▶ _Exercise_
Output the entries that follow, word for word.

Data items
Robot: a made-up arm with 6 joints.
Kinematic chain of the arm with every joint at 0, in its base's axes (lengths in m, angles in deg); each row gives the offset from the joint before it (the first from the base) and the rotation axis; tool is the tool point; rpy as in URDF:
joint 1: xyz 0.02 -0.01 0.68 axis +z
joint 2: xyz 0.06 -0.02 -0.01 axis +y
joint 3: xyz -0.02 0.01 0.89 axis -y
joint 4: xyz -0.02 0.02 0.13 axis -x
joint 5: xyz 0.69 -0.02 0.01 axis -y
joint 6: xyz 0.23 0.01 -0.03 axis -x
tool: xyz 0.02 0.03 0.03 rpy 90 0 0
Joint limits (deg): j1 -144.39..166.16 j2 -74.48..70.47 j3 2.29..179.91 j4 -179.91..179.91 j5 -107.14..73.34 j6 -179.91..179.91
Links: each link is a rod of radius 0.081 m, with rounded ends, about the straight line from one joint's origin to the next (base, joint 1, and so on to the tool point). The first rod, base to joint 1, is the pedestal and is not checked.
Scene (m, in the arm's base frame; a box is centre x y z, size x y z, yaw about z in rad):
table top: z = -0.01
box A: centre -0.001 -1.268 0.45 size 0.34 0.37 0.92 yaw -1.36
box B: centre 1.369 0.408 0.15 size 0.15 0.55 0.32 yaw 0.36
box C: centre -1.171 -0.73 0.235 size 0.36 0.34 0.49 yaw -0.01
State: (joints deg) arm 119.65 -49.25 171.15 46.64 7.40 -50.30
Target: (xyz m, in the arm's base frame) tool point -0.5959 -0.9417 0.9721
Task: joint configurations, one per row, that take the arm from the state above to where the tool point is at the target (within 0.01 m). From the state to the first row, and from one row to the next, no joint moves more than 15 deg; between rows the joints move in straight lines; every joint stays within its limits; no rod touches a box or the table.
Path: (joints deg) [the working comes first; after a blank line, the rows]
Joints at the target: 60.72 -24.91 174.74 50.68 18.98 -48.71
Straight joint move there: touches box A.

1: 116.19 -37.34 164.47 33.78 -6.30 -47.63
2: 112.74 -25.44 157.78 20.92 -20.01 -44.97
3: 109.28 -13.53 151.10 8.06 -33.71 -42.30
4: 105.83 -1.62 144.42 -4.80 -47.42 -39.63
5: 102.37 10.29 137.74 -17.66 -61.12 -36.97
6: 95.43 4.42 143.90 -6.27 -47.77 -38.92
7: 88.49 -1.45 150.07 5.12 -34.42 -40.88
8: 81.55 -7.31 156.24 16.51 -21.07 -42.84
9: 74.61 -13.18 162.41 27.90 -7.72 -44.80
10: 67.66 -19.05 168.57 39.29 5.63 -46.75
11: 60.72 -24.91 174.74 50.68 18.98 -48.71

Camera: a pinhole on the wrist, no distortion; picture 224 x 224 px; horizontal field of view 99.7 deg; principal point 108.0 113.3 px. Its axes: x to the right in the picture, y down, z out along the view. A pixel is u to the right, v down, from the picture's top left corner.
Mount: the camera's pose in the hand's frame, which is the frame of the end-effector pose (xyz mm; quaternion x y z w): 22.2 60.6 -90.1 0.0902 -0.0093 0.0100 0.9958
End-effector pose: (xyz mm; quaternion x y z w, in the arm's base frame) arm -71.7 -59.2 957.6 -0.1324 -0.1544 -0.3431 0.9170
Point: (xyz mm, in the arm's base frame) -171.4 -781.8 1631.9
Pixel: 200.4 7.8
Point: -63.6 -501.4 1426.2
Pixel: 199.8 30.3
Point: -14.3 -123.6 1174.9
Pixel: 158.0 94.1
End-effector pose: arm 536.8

▶ _Output_
Robot: a made-up arm with 6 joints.
Kinematic chain of the arm with every joint at 0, in its base's axes (lengths in m, angles in deg); each row gives the offset from the joint before it (the first from the base) and the rotation axis; tool is the tool point; rpy as in URDF:
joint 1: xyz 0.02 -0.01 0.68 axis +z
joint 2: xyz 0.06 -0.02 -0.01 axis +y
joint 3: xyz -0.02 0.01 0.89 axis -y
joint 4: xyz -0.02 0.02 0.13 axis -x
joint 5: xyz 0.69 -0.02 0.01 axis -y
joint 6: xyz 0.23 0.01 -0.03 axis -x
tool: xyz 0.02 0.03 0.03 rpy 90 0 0
Joint limits (deg): j1 -144.39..166.16 j2 -74.48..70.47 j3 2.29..179.91 j4 -179.91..179.91 j5 -107.14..73.34 j6 -179.91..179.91
Links: each link is a rod of radius 0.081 m, with rounded ends, about the straight line from one joint's origin to the next (base, joint 1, and so on to the tool point). The first rod, base to joint 1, is the pedestal and is not checked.
Scene (m, in the arm's base frame; a box is centre x y z, size x y z, yaw about z in rad):
table top: z = -0.01
box A: centre -0.001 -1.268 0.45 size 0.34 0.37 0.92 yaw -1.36
box B: centre 1.369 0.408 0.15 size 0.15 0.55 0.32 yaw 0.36
box C: centre -1.171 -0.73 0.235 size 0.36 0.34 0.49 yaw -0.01
State: (joints deg) arm 119.65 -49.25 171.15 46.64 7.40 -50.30
Target: (xyz m, in the arm's base frame) tool point -0.5959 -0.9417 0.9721
Task: joint configurations, one per row, that take the arm from the state above to where the tool point is at the target (within 0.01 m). From the state to the first row, and from one row to the next, no joint moves more than 15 deg; between rows the joints move in straight lines; every joint stays within its limits; no rod touches a box or the table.
Path: (joints deg) [the working comes first; after a blank line, the rows]
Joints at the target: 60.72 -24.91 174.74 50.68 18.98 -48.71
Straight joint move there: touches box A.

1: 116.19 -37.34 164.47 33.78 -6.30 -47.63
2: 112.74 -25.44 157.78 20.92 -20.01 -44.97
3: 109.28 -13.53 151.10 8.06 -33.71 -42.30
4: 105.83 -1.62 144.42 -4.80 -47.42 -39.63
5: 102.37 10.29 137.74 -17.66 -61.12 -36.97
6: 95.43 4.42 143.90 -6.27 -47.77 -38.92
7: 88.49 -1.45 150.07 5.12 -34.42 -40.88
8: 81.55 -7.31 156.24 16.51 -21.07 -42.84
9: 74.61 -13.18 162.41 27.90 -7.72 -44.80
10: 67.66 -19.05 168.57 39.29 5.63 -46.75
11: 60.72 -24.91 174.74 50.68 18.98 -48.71

Camera: a pinhole on the wrist, no distortion; picture 224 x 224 px; horizontal field of view 99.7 deg; principal point 108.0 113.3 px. Its axes: x to the right in the picture, y down, z out along the view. A pixel is u to the right, v down, from the picture's top left corner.
Mount: the camera's pose in the hand's frame, which is the frame of the end-effector pose (xyz mm; quaternion x y z w): 22.2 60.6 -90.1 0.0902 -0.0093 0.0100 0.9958
End-effector pose: (xyz mm; quaternion x y z w, in the arm's base frame) arm -71.7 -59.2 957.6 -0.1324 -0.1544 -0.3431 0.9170
Point: (xyz mm, in the arm's base frame) -171.4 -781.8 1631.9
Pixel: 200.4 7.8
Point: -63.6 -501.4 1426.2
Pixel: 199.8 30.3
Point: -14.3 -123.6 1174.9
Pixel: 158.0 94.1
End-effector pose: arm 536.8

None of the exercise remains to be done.